Статья о Мыльникове А..
Не все одинаково удалось в этом первом крупном произведении. Некоторая театральность, излишне акцентированная постановочность, прослеживаемая в правой группе персонажей, мешают воспринимать общий эпический характер работы. Случайной кажется и фигура бойца, фланкирующая композицию слева. Но центральная группа, смысловое и композиционное ядро картины, написана сильно и убедительно. Образ каждого из представленных здесь людей призван донести до зрителя высокую идею, заложенную в произведении. В роли носителя и выразителя художественной идеи выступает живая, конкретная человеческая личность, а не тот «антропоморфный знак», который появится вскоре в далеко не лучших, но весьма многочисленных произведениях, претендующих на монументальность. Сюжет интерпретируется просто и доступно для восприятия, но не прямолинейно и не иллюстративно. Он строится как драматическое действие, в напряженной коллизии которого разыгрывается богатая гамма человеческих чувств и переживаний, приобретающих особую достоверность и убедительность в силу тщательного и точного подбора типажа, глубокой психологической разработки характеров. Такой многотрудный метод работы над полотном восходит к лучшим традициям русской художественной школы.
«Клятва балтийцев» задумывалась и исполнялась с учетом предстоящего перевода живописного полотна в мозаику для Пантеона, посвященного памяти героев-моряков, проект которого разрабатывался в то время аспирантом, а ныне известным архитектором, С.Б.Сперанским. Но характерно для Мыльникова то, что никакого упрощения, адаптации, которая, казалось бы, могла облегчить задачу такого перевода, здесь нет. Богатство и многоплановость художественно-образного строя монументального панно не только характеризуют эту вещь, но и являются воплощением принципиальной, программной позиции художника в понимании природы монументальности. Перевод в мозаику не состоялся. Не была завершена и работа над огромным, длиной восемьдесят метров, мозаичным панно для Дворца Советов, основой которого должна была стать, по рекомендации Грабаря, «Клятва балтийцев». Но сохранившиеся фрагменты, исполненные в материале, свидетельствуют о глубоком и творческом восприятии художником традиции русского и мирового монументального искусства.
Принципиально важно значение этой работы и для определения особенностей стилистики ленинградской монументальной живописи на протяжении последующих десятилетий. В ее развитии творческая и педагогическая деятельность Мыльникова сыграла значительную роль. Именно благодаря последовательному осмыслению исторически сложившихся традиций в понимании монументальности художественного образа, ленинградской монументальной живописи (в лучших своих проявлениях) удалось избежать наиболее крайних, ведущих к негативным последствиям, вариантов решения как в пользу «тотального» (и одновременно поверхностного) монументализма, так и в пользу самодовлеющего станковизма.

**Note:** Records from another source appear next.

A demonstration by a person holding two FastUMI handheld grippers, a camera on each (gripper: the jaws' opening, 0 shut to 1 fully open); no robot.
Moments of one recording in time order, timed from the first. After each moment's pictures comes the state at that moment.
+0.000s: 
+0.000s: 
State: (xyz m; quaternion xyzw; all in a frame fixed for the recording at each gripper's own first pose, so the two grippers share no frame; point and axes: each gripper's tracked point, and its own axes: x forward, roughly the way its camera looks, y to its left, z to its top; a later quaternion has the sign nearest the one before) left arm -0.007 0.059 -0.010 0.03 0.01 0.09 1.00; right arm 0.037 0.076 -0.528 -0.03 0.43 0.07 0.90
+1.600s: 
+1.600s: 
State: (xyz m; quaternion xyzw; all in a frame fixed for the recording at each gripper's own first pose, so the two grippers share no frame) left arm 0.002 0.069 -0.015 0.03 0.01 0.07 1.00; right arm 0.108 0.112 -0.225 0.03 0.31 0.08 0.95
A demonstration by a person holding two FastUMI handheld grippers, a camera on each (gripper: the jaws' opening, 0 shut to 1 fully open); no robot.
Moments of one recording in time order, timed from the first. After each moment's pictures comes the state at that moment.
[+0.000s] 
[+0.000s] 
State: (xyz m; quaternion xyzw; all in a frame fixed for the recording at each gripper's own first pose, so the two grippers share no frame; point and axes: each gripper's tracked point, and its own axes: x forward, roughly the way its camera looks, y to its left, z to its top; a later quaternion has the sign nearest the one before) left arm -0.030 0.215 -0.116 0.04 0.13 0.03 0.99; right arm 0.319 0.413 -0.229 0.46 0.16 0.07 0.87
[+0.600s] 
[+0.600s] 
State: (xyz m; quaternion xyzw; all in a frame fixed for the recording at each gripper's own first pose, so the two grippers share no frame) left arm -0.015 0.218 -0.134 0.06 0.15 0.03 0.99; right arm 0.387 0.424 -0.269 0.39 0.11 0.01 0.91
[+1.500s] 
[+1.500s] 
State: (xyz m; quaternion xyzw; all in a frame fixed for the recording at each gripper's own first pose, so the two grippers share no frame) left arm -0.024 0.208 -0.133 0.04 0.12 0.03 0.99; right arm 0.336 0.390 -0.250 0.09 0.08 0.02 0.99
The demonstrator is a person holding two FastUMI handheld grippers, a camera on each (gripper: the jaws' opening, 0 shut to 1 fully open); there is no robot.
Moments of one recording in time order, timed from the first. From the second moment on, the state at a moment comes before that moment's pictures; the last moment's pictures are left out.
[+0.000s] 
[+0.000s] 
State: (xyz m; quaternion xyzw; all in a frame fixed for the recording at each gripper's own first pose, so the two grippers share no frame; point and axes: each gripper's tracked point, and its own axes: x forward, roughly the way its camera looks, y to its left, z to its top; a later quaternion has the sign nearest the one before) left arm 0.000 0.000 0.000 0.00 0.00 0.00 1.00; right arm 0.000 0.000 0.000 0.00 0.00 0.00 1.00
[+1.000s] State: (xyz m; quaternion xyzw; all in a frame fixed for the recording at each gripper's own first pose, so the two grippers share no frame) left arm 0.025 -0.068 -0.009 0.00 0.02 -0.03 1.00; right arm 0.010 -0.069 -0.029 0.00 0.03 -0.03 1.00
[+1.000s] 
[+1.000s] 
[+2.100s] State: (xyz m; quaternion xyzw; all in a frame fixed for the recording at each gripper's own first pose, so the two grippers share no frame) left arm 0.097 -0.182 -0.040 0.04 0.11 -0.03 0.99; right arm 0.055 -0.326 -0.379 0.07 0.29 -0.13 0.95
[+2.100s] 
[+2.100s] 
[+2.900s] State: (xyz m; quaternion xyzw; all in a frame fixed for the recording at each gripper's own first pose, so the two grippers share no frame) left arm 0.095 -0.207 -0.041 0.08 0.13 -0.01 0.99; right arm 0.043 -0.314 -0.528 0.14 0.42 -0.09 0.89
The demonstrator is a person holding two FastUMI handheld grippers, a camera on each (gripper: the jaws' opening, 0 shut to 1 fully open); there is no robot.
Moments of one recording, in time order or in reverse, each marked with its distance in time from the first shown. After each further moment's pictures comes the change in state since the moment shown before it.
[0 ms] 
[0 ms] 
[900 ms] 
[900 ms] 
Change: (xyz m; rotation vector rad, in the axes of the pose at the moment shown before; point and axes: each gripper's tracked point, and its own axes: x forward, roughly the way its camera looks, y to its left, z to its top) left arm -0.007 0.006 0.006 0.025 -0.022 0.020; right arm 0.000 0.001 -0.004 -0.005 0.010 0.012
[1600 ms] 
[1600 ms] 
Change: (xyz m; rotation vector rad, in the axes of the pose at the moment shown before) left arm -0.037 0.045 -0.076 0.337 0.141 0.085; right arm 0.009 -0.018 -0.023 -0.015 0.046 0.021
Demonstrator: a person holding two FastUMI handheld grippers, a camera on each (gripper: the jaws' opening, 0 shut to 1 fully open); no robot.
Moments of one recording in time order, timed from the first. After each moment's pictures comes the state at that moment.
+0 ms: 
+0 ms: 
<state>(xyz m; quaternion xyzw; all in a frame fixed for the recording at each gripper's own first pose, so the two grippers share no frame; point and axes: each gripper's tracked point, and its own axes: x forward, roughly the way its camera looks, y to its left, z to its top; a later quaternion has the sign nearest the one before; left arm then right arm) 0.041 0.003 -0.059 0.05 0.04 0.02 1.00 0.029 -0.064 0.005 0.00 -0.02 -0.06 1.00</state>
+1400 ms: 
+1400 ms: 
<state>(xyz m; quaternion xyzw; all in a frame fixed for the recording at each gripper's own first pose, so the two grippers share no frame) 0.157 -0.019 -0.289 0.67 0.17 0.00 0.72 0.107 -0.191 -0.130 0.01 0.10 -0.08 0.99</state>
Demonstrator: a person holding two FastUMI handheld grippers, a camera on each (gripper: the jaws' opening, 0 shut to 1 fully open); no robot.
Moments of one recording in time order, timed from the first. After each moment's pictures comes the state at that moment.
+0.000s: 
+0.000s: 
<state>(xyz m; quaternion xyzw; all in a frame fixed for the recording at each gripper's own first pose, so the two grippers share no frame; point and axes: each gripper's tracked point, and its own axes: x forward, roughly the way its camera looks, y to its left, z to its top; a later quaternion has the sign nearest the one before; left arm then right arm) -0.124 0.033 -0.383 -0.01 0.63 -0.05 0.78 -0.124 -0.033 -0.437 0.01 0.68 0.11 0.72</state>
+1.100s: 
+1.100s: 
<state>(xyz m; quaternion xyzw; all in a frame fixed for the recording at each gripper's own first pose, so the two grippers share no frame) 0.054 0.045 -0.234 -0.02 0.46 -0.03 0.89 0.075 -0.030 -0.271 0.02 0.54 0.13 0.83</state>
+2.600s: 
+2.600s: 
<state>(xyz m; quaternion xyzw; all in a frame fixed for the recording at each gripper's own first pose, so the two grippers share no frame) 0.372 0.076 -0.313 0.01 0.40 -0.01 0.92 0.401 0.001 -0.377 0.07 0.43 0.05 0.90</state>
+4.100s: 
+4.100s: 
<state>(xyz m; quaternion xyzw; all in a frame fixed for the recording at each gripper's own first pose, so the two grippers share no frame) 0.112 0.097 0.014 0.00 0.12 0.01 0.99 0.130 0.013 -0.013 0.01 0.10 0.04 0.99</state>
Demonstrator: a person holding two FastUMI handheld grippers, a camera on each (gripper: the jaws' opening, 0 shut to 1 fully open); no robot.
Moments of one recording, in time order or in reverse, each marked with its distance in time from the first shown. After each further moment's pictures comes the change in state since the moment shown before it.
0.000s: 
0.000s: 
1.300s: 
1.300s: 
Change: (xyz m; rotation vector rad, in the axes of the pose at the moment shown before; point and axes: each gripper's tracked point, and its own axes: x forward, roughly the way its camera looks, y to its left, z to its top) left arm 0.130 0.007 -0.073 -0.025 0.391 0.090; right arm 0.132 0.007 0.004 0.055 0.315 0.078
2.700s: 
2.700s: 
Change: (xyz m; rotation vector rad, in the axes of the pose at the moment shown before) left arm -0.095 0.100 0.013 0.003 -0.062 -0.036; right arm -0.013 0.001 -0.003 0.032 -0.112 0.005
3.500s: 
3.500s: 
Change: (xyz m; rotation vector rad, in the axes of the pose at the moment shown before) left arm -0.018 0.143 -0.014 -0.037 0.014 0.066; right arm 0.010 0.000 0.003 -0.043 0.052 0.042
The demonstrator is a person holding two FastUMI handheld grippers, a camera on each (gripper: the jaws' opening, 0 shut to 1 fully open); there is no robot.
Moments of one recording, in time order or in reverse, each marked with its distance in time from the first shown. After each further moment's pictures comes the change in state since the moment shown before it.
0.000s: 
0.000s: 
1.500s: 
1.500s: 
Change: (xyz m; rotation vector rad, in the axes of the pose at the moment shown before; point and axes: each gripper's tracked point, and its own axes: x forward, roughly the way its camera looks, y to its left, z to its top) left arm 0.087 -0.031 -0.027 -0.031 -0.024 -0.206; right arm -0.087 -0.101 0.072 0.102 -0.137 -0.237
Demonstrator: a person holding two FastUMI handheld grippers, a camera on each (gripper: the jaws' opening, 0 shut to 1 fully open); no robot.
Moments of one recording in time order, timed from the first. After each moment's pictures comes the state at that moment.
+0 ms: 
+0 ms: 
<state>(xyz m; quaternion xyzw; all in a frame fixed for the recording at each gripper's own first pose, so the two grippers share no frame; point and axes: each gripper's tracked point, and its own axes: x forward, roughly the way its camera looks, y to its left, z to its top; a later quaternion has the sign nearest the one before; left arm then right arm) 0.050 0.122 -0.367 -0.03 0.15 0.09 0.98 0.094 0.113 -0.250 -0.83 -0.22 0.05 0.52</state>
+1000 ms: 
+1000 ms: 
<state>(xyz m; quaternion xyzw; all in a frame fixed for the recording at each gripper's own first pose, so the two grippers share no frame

Творчество самого Мыльникова базируется на глубоком пиетете к той исторической, «генетической» памяти жанра, которая не приемлет принципиального разграничения станкового и монументального искусств. Так же как в свое время А.Т.Матвеев в скульптуре, он исходит прежде всего из того, что «монументальность» - не жанровое и не количественное понятие, что она связана с методом, будучи качеством особого, синтетического способа мышления, опирающегося на раскрытие строя натуры и направленного к выражению значительных идей времени (вспомним в этой связи слова В.Г.Белинского: «...если есть идеи времени, то есть и формы времени»).
Умение слышать и чувствовать идеи и формы времени задает направление эволюции творчества Мыльникова, определяет его внутреннюю цельность при том изначально присущем ему умении одинаково остро видеть светлые и темные стороны жизни, основа которого, очевидно, -диалектика самой жизни. Об этой особенности своего творчества, связанной с характером мировосприятия, Мыльников говорил неоднократно: «Я ведь всегда так „парно" и писал. С самого начала. После „Клятвы балтийцев", где оплакал товарищей, павших в войну, я написал „На мирных полях". И с той поры вольно или невольно чередовал свет и тьму. Может, само сердце опять подсказывало: устанет, потом поправится, ожесточится, потом посветлеет».